Description of the task » Print the entire listing below word for word, excluding its pictures.
───── Data ─────
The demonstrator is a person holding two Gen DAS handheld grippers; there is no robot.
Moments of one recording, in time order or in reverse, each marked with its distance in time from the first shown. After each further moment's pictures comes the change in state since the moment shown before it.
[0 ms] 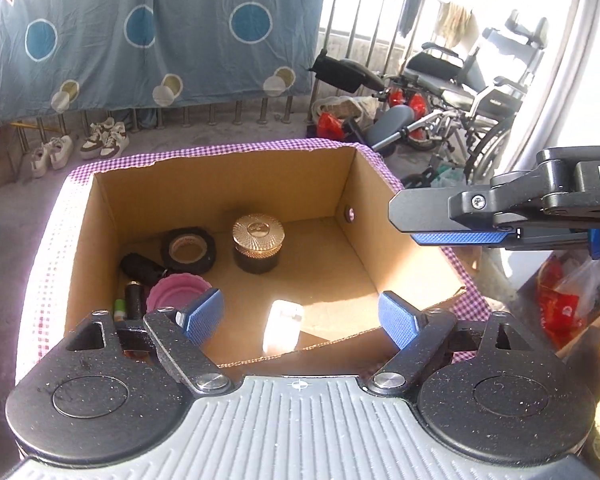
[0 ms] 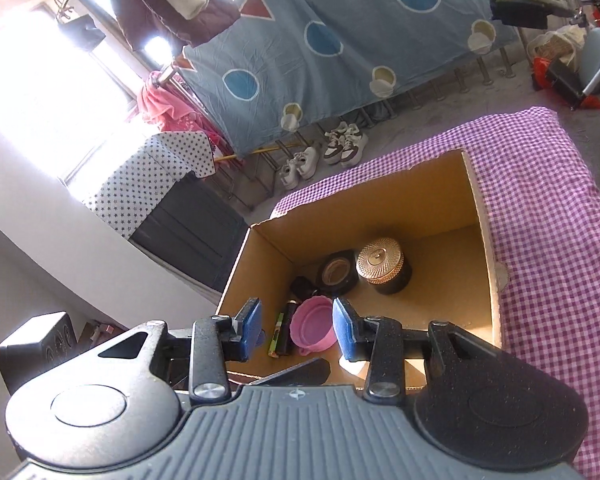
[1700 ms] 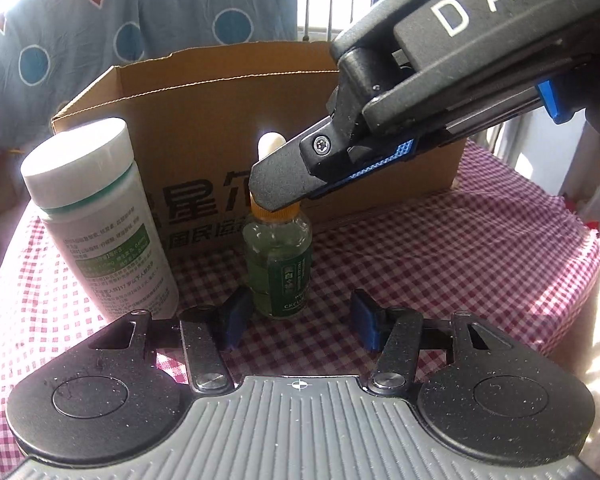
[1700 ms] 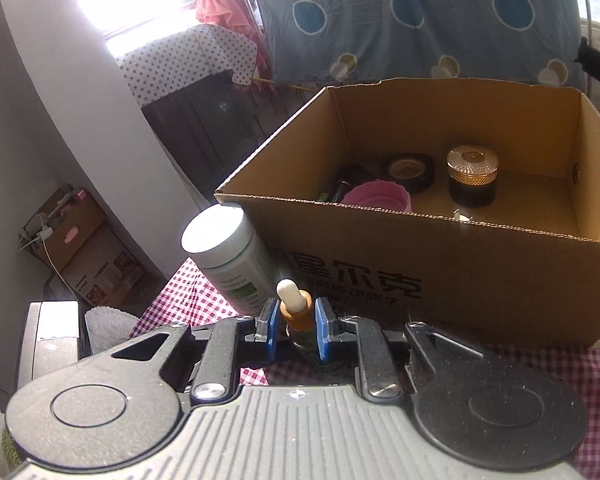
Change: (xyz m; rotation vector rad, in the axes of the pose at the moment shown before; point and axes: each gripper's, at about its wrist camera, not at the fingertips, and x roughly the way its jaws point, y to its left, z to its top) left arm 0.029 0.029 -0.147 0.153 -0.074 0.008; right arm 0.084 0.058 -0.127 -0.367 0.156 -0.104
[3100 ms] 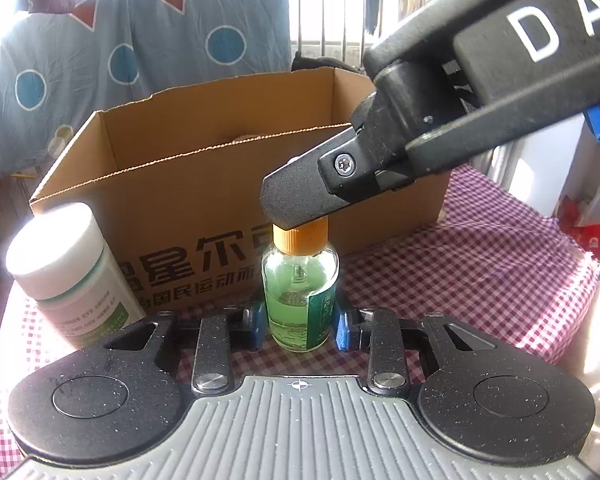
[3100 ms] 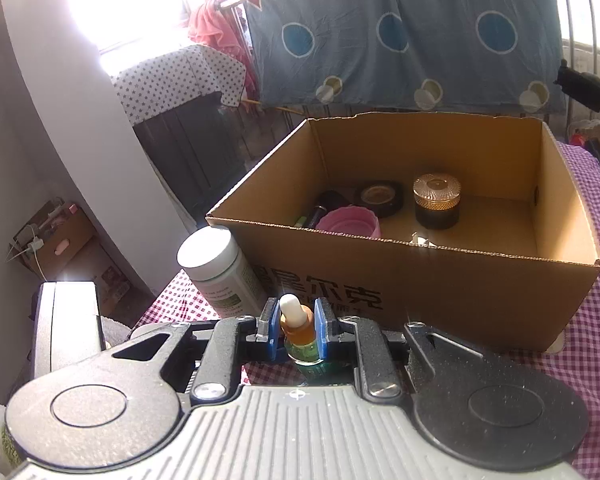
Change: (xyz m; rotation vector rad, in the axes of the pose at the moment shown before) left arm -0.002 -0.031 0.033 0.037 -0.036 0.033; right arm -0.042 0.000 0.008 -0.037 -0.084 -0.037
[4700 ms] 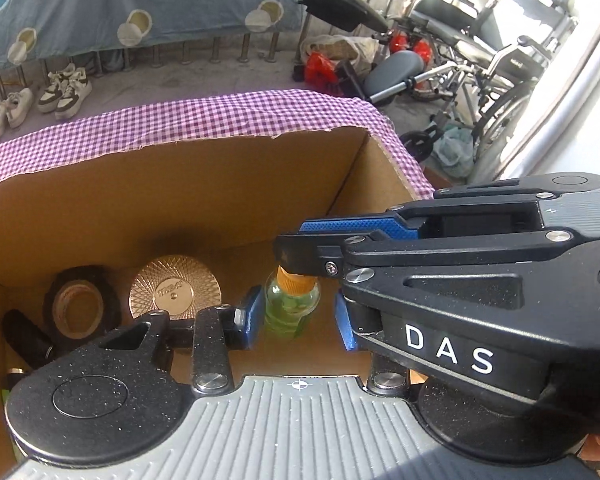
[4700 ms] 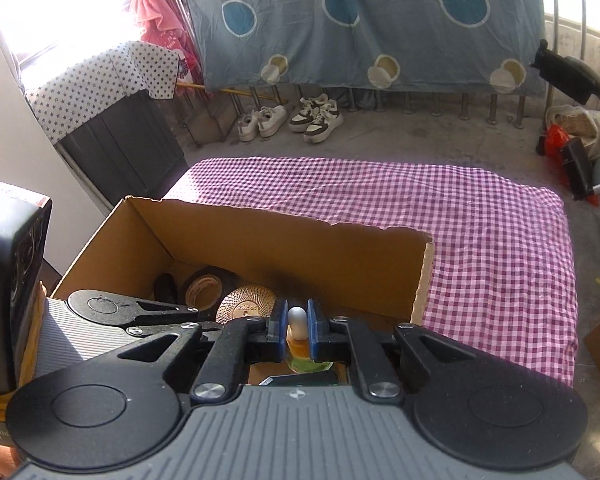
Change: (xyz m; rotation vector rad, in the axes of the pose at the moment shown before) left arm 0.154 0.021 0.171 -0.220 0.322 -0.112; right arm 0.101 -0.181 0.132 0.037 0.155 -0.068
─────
Answer space »
The demonstrator is a person holding two Gen DAS handheld grippers; there is no robot.
Moments of one recording, in time order or in reverse, each marked with its distance in time from the first shown. After each further moment's pictures comes the change in state since the moment shown before it.
[0 ms] 
[0 ms] 
[1700 ms] 
[1700 ms] 
Change: (xyz m; rotation vector rad, in the axes of the pose at the moment shown before; point and axes: each gripper's, at about its wrist camera, not at the fingertips, and x roughly the way its jaws point, y to its left, z to its top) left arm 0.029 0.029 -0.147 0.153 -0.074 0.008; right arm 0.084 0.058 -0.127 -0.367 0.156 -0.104
[3100 ms] 
[3100 ms] 
Change: (xyz m; rotation vector rad, in the axes of the pose at the moment shown before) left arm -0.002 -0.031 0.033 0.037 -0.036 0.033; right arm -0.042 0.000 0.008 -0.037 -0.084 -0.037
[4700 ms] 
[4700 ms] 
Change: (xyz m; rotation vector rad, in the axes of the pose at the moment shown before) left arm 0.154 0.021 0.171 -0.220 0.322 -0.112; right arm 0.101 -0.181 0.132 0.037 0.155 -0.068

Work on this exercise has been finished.